PROBLEM STATEMENT →
Return, in their exact form, the lines that lie between the start of the data below and the line containing "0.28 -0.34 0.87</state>", with both ends included.

Dataset records →
┄┄┄┄┄┄┄┄┄┄

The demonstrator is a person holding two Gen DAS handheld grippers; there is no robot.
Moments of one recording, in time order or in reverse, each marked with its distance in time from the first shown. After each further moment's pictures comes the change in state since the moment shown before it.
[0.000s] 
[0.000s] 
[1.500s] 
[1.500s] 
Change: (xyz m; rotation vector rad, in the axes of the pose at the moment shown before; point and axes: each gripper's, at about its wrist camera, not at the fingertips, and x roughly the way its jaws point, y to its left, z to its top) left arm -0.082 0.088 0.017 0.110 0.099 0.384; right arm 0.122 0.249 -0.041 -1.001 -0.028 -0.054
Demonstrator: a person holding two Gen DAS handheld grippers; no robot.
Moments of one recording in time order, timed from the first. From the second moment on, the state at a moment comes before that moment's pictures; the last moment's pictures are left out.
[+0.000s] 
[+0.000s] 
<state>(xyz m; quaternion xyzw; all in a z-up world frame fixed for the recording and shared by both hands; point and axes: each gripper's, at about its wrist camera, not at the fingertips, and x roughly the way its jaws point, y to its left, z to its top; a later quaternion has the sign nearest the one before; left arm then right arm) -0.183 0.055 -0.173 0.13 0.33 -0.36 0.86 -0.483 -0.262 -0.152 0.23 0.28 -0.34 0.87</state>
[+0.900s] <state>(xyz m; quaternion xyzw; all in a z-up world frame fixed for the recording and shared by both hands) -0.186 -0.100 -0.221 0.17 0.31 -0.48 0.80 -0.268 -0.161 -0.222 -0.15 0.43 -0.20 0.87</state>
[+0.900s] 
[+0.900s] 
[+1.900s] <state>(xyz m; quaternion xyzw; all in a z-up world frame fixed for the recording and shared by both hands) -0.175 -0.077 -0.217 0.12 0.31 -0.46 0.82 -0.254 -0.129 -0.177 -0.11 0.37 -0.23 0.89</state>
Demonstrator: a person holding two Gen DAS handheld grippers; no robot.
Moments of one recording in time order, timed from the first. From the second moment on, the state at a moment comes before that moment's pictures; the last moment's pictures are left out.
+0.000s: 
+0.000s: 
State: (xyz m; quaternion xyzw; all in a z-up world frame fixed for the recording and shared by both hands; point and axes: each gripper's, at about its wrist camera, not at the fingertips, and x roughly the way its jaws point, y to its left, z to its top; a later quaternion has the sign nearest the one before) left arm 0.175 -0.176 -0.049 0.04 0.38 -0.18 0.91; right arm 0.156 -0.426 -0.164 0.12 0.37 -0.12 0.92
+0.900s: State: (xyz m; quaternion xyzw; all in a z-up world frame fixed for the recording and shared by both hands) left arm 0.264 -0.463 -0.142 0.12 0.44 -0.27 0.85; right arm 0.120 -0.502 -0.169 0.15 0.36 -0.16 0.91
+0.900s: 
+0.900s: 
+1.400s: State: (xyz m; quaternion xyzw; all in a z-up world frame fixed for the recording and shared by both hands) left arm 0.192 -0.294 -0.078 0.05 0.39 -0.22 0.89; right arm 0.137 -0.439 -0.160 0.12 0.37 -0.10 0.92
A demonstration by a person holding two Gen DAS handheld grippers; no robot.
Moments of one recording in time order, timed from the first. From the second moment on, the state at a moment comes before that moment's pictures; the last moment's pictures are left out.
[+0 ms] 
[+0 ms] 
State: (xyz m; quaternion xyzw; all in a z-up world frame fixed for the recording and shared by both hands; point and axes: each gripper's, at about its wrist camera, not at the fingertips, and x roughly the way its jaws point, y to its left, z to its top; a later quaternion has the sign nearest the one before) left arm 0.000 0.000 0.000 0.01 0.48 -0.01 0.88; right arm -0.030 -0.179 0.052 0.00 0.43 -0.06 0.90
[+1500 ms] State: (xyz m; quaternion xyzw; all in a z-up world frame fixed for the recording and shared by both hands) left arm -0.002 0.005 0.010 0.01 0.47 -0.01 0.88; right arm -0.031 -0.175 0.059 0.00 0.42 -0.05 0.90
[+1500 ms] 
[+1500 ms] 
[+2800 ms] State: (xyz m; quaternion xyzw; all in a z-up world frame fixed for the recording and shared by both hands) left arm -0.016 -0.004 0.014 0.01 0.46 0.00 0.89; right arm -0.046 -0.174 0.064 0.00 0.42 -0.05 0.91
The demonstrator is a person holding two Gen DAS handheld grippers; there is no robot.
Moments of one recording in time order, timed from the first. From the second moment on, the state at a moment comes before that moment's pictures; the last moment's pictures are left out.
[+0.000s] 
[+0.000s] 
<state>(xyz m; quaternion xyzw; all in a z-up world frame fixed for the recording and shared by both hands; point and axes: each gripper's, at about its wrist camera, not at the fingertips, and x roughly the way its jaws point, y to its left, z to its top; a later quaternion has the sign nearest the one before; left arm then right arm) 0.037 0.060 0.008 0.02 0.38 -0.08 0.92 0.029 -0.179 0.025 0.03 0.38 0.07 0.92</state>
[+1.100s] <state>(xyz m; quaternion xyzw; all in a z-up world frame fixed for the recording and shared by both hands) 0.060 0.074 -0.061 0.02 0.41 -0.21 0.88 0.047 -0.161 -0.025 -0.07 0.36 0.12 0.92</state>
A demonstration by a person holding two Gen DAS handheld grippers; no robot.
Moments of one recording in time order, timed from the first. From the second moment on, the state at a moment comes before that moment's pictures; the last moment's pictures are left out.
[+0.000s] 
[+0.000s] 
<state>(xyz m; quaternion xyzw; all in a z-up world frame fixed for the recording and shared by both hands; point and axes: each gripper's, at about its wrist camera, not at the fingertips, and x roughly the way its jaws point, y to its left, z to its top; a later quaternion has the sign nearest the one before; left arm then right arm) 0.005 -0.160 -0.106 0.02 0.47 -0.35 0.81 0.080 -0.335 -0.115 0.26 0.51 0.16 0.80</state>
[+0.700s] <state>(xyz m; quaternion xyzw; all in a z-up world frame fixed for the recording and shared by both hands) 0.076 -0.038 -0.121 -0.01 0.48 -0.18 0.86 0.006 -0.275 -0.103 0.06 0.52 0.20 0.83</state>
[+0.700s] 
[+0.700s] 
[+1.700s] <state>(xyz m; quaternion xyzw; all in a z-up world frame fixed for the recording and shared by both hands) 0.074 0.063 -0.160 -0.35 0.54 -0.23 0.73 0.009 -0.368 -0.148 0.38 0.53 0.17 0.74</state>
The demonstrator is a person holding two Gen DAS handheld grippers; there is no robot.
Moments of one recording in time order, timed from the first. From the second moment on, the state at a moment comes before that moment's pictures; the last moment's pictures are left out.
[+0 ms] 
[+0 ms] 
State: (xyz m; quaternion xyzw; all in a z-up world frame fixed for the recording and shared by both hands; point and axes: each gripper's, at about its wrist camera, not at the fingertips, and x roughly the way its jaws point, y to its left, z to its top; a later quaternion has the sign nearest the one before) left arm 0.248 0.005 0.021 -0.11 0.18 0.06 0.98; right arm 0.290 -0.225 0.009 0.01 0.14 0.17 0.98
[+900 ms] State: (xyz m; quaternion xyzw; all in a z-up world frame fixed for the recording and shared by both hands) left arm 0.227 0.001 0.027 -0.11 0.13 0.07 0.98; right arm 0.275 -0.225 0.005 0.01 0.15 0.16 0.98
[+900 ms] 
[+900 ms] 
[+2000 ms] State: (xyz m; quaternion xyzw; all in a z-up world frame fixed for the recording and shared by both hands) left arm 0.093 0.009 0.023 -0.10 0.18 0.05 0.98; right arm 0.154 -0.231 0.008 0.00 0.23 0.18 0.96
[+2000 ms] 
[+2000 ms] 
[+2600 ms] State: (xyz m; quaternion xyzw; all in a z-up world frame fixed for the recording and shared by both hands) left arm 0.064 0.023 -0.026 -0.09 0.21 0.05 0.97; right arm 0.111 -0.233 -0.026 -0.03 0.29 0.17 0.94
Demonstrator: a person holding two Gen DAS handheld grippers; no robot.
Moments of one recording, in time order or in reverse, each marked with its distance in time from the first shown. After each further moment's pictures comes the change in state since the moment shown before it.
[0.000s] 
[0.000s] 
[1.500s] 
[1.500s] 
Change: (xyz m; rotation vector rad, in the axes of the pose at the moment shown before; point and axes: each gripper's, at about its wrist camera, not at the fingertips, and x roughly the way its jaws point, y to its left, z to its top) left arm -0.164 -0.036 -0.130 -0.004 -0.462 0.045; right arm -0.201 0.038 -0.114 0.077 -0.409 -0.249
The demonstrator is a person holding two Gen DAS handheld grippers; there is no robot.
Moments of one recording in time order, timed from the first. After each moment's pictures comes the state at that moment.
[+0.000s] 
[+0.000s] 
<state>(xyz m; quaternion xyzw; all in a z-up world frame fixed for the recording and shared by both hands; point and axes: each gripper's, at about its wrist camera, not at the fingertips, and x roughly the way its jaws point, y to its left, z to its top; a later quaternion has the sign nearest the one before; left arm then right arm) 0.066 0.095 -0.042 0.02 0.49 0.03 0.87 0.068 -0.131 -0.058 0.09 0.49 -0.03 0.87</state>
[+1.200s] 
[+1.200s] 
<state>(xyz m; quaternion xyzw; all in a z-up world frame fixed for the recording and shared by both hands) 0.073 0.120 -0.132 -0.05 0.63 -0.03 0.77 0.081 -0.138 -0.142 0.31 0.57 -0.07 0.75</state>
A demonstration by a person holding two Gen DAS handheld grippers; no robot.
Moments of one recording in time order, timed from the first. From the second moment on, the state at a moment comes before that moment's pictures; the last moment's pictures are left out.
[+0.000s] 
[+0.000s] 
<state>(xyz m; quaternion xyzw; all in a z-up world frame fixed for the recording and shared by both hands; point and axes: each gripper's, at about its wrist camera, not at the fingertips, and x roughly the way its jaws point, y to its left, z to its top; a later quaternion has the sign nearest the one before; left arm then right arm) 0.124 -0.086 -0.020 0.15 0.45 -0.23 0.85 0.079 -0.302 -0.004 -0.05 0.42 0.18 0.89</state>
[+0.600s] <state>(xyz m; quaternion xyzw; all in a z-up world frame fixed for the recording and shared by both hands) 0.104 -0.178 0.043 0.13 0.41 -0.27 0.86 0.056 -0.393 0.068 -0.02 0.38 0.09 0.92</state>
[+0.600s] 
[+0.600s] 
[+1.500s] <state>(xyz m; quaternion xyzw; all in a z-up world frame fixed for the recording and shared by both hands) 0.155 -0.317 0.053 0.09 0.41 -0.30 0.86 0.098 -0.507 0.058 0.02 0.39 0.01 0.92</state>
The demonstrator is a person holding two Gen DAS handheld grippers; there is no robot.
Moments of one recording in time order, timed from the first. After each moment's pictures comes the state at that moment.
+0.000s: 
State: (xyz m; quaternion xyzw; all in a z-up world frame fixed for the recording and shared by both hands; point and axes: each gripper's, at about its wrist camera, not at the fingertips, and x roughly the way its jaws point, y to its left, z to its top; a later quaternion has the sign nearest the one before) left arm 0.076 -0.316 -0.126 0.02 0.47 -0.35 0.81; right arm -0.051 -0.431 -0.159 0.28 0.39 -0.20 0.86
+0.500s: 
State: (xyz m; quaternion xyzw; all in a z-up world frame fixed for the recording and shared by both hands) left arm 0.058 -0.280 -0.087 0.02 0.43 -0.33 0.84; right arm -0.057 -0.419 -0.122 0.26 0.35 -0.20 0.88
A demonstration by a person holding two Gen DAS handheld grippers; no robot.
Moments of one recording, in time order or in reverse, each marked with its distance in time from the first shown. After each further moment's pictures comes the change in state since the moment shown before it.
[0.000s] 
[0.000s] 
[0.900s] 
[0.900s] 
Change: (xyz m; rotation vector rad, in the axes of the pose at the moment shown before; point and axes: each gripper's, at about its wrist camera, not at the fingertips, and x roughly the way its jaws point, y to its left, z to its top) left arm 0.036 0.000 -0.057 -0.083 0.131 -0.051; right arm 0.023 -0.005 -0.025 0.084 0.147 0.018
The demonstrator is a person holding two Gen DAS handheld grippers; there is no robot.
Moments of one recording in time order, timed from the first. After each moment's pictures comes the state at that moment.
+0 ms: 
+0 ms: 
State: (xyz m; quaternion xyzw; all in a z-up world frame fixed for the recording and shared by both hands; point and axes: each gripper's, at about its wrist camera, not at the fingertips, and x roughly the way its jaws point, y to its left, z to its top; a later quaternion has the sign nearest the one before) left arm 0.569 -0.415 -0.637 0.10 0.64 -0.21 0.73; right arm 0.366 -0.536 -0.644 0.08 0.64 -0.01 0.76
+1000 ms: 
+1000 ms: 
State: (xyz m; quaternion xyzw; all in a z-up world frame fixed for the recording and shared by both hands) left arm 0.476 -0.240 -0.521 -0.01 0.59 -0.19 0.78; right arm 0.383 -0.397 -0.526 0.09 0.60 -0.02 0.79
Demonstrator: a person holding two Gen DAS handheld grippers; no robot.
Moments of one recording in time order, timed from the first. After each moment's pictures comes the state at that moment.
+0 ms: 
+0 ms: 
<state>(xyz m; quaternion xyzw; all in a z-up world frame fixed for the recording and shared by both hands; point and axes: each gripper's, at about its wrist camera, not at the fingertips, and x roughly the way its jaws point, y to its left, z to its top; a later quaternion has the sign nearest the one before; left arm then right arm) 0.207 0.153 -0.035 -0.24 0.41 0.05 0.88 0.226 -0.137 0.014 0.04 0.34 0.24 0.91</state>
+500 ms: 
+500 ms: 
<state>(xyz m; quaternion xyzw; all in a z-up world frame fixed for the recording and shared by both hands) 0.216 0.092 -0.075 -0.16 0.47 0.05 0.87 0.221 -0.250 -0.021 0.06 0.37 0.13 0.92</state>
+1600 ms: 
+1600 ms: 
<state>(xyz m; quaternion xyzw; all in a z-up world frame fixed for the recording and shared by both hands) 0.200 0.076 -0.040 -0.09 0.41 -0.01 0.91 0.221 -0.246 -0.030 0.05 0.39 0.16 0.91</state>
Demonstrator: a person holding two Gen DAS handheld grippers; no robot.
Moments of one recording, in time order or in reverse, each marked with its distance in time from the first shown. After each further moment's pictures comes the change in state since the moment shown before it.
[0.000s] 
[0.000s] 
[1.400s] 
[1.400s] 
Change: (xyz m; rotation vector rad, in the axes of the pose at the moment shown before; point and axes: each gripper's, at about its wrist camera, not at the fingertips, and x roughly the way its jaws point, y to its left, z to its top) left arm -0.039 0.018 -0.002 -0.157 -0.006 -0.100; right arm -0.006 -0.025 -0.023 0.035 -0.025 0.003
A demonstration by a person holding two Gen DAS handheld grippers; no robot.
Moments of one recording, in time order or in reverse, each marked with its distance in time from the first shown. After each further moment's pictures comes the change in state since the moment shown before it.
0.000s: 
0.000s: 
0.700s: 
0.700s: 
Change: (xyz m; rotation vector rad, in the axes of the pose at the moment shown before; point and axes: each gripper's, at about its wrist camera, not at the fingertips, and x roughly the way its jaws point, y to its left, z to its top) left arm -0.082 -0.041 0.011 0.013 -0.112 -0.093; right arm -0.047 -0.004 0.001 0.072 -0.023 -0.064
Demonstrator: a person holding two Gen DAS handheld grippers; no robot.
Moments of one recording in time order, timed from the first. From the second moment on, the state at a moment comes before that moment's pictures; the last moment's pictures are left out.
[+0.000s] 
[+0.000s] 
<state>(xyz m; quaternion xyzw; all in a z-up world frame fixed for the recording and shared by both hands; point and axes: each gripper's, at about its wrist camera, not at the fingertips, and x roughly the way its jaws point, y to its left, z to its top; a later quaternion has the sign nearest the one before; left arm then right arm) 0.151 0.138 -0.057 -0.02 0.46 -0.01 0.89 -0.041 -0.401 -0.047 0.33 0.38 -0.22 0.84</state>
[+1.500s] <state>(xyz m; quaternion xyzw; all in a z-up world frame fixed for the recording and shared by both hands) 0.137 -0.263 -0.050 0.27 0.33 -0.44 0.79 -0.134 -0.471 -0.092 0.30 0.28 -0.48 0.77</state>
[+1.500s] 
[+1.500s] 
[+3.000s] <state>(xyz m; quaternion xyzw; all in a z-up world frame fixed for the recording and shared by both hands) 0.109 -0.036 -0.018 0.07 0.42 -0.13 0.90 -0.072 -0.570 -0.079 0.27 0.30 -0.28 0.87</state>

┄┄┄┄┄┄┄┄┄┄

FINISHED EXERCISE →
The demonstrator is a person holding two Gen DAS handheld grippers; there is no robot.
Moments of one recording, in time order or in reverse, each marked with its distance in time from the first shown. After each further moment's pictures comes the change in state since the moment shown before it.
[0.000s] 
[0.000s] 
[1.500s] 
[1.500s] 
Change: (xyz m; rotation vector rad, in the axes of the pose at the moment shown before; point and axes: each gripper's, at about its wrist camera, not at the fingertips, and x roughly the way its jaws point, y to its left, z to its top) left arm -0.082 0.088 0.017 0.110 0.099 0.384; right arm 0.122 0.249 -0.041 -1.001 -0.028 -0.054
Demonstrator: a person holding two Gen DAS handheld grippers; no robot.
Moments of one recording in time order, timed from the first. From the second moment on, the state at a moment comes before that moment's pictures; the last moment's pictures are left out.
[+0.000s] 
[+0.000s] 
<state>(xyz m; quaternion xyzw; all in a z-up world frame fixed for the recording and shared by both hands; point and axes: each gripper's, at about its wrist camera, not at the fingertips, and x roughly the way its jaws point, y to its left, z to its top; a later quaternion has the sign nearest the one before; left arm then right arm) -0.183 0.055 -0.173 0.13 0.33 -0.36 0.86 -0.483 -0.262 -0.152 0.23 0.28 -0.34 0.87</state>

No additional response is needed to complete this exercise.